Frank Turbeville

Playing career
- 1920–1923: Ouachita Baptist
- Position(s): Halfback

Coaching career (HC unless noted)
- 1928: Harding

Head coaching record
- Overall: 3–1–2 (college)

= Frank Turbeville =

American football coach (1908–1978)

Frank Turbeville was an American college football player and coach. He served as the head football coach at Harding College—now known as Harding University—for one season, in 1928. He led the team to the best season in the program's young history, with a record of 3–1–2.

Turbeville played football at Ouachita Baptist College—now known as Ouachita Baptist University under head coach Morley Jennings and in the 1920s, and was hailed as the best player in program football history.
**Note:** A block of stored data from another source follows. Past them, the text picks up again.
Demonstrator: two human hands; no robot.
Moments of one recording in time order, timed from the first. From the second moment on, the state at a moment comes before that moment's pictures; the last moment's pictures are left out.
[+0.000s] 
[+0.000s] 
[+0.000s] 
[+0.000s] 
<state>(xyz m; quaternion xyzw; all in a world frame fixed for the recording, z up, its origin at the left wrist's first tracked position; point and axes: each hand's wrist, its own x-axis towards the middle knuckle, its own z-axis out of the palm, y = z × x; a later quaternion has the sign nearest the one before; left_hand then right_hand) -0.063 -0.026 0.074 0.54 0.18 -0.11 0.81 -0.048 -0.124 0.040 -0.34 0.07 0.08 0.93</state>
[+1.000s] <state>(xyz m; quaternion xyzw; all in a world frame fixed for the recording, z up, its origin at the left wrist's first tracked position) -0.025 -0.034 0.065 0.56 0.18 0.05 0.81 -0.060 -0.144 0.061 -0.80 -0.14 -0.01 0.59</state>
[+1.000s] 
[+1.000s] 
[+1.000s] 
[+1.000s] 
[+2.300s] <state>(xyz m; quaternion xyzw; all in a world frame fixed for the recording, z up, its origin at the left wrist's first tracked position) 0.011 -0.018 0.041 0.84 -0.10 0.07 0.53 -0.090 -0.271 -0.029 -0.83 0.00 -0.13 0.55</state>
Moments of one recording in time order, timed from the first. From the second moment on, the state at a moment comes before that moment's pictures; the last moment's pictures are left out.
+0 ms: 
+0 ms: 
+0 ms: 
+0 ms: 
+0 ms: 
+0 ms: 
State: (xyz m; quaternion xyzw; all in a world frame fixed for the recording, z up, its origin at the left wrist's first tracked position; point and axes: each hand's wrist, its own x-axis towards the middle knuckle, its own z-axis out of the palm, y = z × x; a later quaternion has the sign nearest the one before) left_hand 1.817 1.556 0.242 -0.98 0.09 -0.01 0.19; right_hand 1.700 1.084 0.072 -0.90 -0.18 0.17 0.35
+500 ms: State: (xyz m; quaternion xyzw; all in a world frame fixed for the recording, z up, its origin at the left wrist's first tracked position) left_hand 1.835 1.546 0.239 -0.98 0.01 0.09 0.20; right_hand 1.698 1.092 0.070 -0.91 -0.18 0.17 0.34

He also starred in basketball and baseball. The Ouachitonian wrote:

"The story of Frank Turbeville hardly needs retelling in Arkansas. Hailed as probably the greatest athletic Ouachita ever produced, he blazed a brilliant path through state athletics. Four-year letter man in football, three years all-state, captain and outstanding star, a great player most feared and prepared for by opposing teams; tireless, powerful and always fighting, he was a veritable football machine. He was an ideal captain, knowing the game thoroughly, and always setting the pace. Certainly Ouachita has never produced a greater football player than "Tubby"."

Turbeville left Harding after one year, and was replaced by one of his star Bison players, Buck Arnold.